Excerpts from a dataset:
-=-=-=-=-
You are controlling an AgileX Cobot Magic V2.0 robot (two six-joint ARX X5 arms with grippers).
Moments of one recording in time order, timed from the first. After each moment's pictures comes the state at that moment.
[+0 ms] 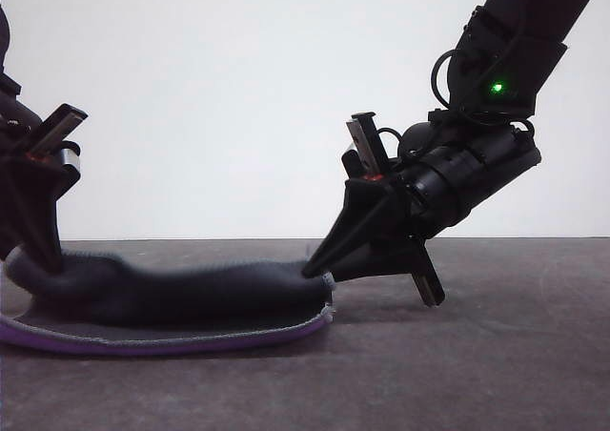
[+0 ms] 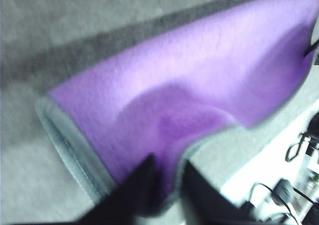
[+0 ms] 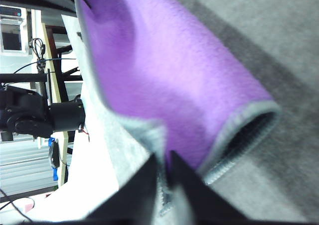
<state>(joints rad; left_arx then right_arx) -0.02 1.88 1.29 -1.22 0.65 0.24 0.40 2.01 1.24 -0.62 -1.09 0.03</state>
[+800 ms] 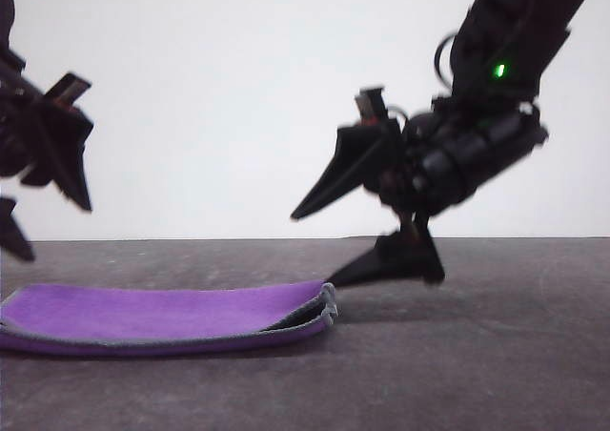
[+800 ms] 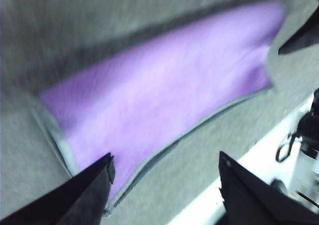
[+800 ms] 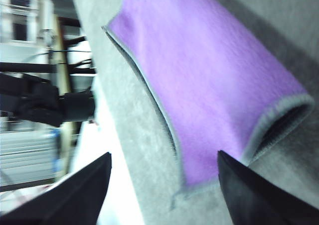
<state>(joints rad) -0.02 1.85 1.42 -1.29 0.65 0.24 0.39 1.92 1.25 -0.70 -1.06 -0.04</state>
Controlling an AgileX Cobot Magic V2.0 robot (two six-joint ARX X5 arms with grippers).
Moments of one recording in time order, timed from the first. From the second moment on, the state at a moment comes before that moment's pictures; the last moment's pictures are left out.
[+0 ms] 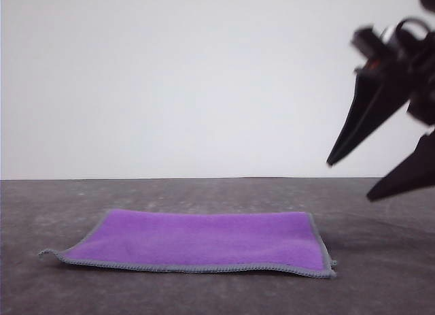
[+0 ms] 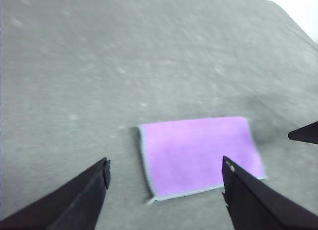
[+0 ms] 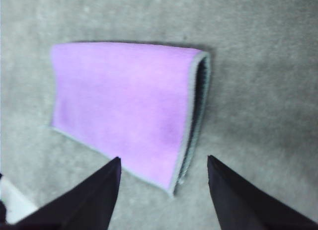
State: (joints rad) left_arx -0.31 0.44 0.73 -0.79 0.20 -0.23; right_arx 0.33 1.18 0.58 -0.29 -0.55 0.52
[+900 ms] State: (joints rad) left_arx -0.31 0.39 0.66 -0.80 0.18 -0.20; right_arx 0.35 1.55 0.59 0.04 -0.68 0.51
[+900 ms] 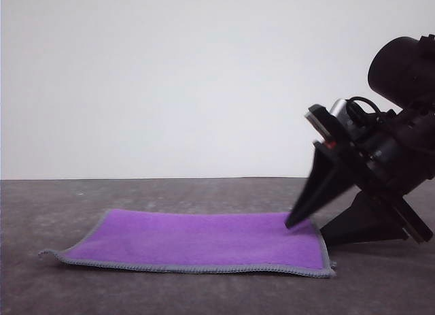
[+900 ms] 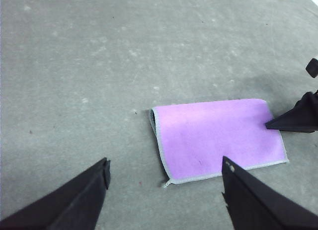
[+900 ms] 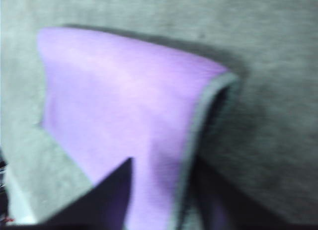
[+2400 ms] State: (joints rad) left_arx -0.31 0.39 0.66 -0.80 0.18 -0.18; right_arx 0.71 1.89 1.04 0.16 -0.74 0.58
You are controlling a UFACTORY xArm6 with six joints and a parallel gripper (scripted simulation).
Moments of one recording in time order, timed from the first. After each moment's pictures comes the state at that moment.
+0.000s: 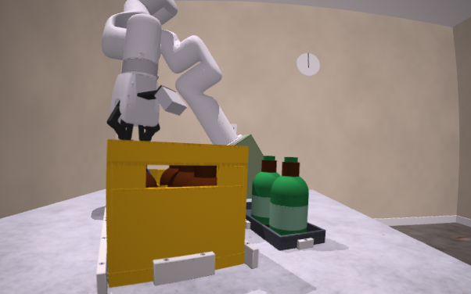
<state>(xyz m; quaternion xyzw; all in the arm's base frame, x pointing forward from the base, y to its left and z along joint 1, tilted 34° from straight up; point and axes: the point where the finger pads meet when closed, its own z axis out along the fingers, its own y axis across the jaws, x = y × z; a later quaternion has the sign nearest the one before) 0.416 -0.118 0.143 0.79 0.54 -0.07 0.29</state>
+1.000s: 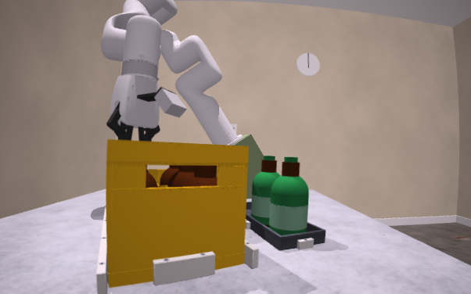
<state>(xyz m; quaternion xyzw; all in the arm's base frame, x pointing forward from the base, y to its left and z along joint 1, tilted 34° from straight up) 0.417 -0.120 0.140 0.79 0.54 -0.07 0.29</state>
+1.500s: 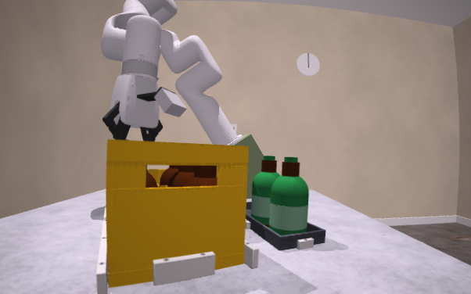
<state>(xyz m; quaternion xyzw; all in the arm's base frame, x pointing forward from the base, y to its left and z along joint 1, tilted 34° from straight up) 0.417 -0.120 0.141 0.79 0.54 -0.07 0.29</state>
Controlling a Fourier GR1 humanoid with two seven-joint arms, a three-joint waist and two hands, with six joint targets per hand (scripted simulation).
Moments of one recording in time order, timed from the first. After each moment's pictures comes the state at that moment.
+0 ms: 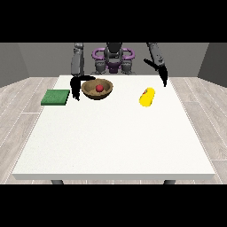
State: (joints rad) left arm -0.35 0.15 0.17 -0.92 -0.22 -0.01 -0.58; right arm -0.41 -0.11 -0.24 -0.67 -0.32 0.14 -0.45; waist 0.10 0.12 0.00
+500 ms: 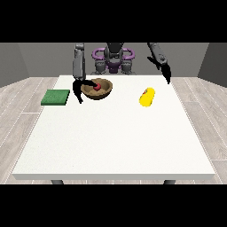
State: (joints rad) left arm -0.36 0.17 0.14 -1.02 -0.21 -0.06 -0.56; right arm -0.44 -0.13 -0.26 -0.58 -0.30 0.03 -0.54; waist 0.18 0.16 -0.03
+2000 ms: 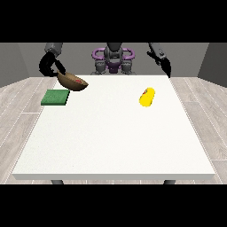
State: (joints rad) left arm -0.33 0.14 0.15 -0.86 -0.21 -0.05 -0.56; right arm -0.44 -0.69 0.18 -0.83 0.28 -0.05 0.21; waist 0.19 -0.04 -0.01
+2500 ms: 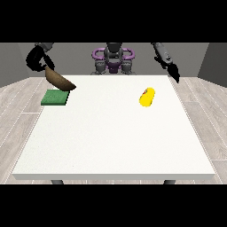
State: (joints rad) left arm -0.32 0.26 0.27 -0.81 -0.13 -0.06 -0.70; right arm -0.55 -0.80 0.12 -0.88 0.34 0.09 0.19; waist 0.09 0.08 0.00
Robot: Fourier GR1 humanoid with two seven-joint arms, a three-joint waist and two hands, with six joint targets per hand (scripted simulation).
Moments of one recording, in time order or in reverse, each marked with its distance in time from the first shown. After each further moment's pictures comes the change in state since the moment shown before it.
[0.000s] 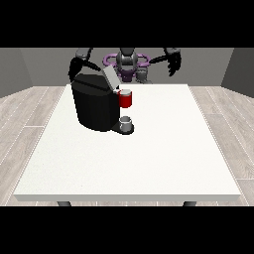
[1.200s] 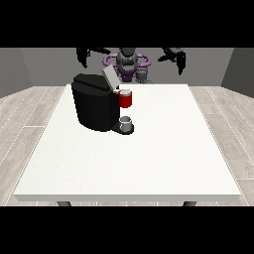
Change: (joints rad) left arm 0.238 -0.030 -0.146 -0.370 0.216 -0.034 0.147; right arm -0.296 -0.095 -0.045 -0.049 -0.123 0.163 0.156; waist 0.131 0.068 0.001
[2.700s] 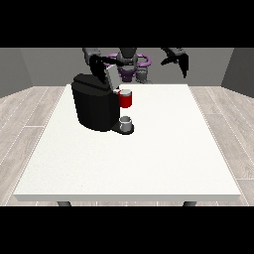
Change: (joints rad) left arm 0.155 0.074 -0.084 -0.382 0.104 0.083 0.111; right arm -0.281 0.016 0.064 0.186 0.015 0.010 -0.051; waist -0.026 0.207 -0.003
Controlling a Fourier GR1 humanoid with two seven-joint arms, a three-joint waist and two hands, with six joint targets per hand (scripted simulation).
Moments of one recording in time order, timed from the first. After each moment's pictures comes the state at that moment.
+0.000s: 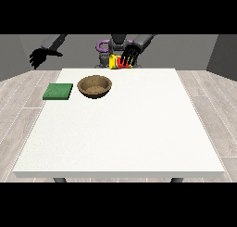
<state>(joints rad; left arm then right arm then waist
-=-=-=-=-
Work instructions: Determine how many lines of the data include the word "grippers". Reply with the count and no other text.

Answer box: 2